◆ **Problem requirements**: Look through the data below for the string "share", and copy every line where it turns up.

◆ **Information**:
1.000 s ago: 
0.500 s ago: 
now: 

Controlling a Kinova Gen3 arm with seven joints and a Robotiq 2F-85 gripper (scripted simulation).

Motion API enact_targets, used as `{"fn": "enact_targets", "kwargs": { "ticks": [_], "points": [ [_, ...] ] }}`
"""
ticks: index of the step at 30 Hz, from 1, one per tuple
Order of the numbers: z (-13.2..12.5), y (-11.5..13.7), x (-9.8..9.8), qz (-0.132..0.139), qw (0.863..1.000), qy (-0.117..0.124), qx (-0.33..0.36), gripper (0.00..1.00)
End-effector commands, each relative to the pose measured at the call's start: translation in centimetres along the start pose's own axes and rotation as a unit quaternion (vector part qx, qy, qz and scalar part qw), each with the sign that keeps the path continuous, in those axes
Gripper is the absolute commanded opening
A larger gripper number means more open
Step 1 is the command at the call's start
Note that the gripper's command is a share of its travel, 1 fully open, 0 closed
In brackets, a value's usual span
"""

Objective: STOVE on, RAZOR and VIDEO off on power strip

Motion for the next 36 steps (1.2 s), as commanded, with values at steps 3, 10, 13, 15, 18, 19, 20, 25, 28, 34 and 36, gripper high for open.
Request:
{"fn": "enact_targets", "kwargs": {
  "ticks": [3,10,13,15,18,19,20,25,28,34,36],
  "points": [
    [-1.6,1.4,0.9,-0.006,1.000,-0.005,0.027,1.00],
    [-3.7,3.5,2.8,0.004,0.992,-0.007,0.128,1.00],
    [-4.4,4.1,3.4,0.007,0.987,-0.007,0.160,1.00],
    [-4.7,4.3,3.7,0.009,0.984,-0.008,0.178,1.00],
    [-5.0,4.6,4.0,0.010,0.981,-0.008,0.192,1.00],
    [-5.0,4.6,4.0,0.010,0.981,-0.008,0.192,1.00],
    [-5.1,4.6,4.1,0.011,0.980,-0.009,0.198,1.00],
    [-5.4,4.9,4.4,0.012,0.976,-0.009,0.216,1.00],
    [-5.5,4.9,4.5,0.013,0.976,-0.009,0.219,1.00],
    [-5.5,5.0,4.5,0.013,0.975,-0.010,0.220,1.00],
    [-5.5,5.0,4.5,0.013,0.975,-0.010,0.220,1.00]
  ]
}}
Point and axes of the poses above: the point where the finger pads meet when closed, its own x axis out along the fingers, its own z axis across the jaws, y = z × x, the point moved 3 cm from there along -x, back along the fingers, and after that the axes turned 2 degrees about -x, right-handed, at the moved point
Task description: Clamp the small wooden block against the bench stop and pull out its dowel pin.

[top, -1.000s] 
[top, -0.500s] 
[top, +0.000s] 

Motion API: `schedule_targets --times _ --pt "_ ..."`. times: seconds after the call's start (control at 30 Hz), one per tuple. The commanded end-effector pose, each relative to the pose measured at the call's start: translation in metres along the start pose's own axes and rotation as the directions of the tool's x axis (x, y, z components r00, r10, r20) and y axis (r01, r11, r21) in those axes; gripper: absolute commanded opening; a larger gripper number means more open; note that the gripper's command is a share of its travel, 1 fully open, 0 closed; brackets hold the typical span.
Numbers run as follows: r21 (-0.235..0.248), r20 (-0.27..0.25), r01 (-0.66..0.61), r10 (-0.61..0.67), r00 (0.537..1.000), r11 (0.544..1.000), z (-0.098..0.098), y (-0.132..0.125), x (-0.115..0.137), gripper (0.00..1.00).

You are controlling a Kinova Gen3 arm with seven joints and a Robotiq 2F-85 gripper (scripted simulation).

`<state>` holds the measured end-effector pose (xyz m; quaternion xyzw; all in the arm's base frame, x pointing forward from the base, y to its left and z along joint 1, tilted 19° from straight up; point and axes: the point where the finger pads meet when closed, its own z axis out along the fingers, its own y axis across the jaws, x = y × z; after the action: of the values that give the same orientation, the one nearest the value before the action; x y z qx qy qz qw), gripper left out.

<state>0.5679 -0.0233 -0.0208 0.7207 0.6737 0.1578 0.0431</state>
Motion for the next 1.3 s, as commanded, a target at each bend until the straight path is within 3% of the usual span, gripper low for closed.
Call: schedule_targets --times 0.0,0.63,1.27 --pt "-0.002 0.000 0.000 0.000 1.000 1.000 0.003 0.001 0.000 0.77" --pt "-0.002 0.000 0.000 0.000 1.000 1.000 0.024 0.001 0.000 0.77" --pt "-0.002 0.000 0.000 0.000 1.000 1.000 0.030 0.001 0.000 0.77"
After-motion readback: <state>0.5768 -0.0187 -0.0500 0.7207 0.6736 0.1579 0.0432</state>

◆ **Completed task**:
Note that the gripper's command is a share of its travel, 1 fully open, 0 closed
Motion API: `schedule_targets --times _ --pt "_ ..."`. times: seconds after the call's start (control at 30 Hz), one per tuple. The commanded end-effector pose, each relative to the pose measured at the call's start: translation in metres along the start pose's own axes and rotation as the directions of the tool's x axis (x, y, z components r00, r10, r20) and y axis (r01, r11, r21) in those axes; gripper: absolute commanded opening; a larger gripper number means more open; note that the gripper's command is a share of its travel, 1 fully open, 0 closed; brackets hold the typical span.

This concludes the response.